Comment: Re:Conditional recording (Score 1) 447 447

Perhaps they could video the cockpit (and the fuselage for that matter) and destroy the footage once the plane has safely landed.

In the case of the FDR and CVR, that already happens, sort of. The devices are only able to handle a finite amount of data, and new data overwrites the old. So eventually you effectively get what you are suggesting by normal operation.

And there is a good reason not to dump the recordings. During an investigation of a crash where wake turbulence was suspected to be the main culprit, the investigators had the FDR of the plane ahead of the accident plane pulled to see just exactly where it was in relation to the accident plane. As I recall, the data showed the leading plane was much closer to the accident plane than anyone had suspected, and the wake turbulence would have thrown the accident plane around violently. WIthout the additional data, investigators would not have been able to confirm a hypothesis as to a contributor to the crash.

Comment: Re:There are so many simpler and more humane metho (Score 1) 1081 1081

CO2 is *not* a pleasant way to go. The body reacts to the excess. Better to drown in N2 or even helium. The advantage of N2 is that the bystanders can be protected by moderate venting of the chamber and fans blowing in the viewing area, so that N2 doesn't pool around the observers.

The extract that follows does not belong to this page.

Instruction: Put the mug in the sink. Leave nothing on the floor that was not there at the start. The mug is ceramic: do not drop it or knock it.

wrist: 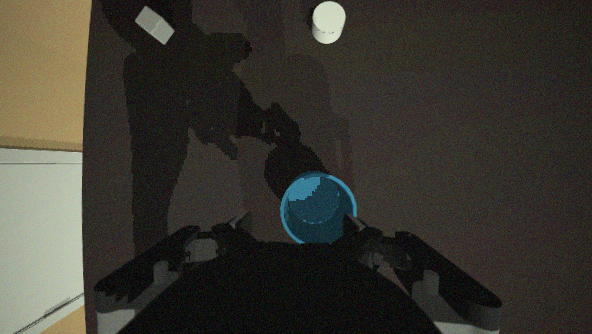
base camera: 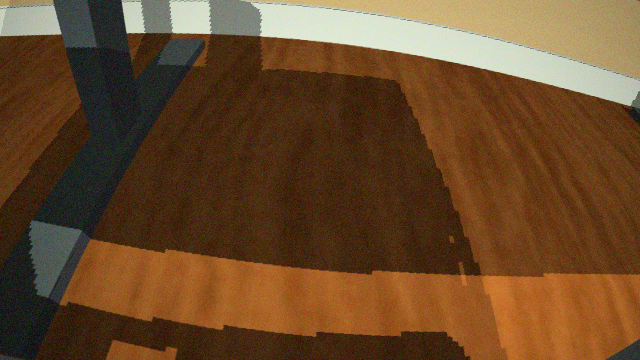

Comment: Re:Not in these activist's style (Score 1) 517 517

Of course, the lone scientist would be backed by billions from polluters who object to clean water and air.

Do polluters object to clean water and air? I'm sorry, my father's experience on the Illinois Pollution Control Board says otherwise. The object of the board was specific: clean up Lake Michigan. The original estimates were that all efforts to clean up the lake would take 33 years. (Indiana had a similar project.)

During the first five years, the Board concentrated on identifying and quantifying the worst polluters on the Chicago lake shore. In many instances, the companies who were cited were able to put corrective action in place quickly. Part of the reason they didn't do it on their own dime is that their competition a couple of miles up the coastline didn't do it, which put the polluting company at a competitive disadvantage. So the company (1) put in control measures, and (2) snitched on their polluting competition.

In some instances, the management of the company was not aware just how bad they were, and cleaned up. That may sound stupid to you, but those companies just didn't realize the effect their outflow was having, until it was pointed out to them. In many cases, these were companies built in the 40s and 50s, when the amount of total pollution was orders of magnitude lower, and the ecosystem could handle it. This included smokestack pollution, as well as lake pollution.

The result? Significantly measurable improvement in less than five years, not the 33 years originally estimated. The eco-system started to recover once the worst of the ongoing industrial pollution was removed. A success story.

Where environmentalists and industry get cross-wise is the idea of the former that clean water and air should be obtains "at all costs" and "everything today". Industy wants that last phrases to be "at all reasonable costs" and "scheduled to match the capital spending timing."

The EPA of today, according to the reports I see in the media, is more of the first class of people instead of the second. EPA thinks that the environment is so fragile that everything possible -- and then some -- has to be done right now. Lake Michigan proves that our environment may be more robust than the EPA gives it credit for.

Comment: Re:Lots of weird crap coming out of Congress latel (Score 1) 517 517

The most telling part is that the legislature will quote: "bar academic scientists on the panels from talking about matters related to research they’re doing." WTF? How is EPA supposed to make decisions? By ignoring the advice of scientist who work on the matter and taking advice from people who are completely clueless?

Who says that the EPA would be ignoring the advice from people who work on the matter? All the law does is bar the people judging the applicability of the data from judging their own contributions -- that's a conflict of intertest. The EPA holds hearing, where they can solicit the opinions of anyone they want. So your complaint is a red herring.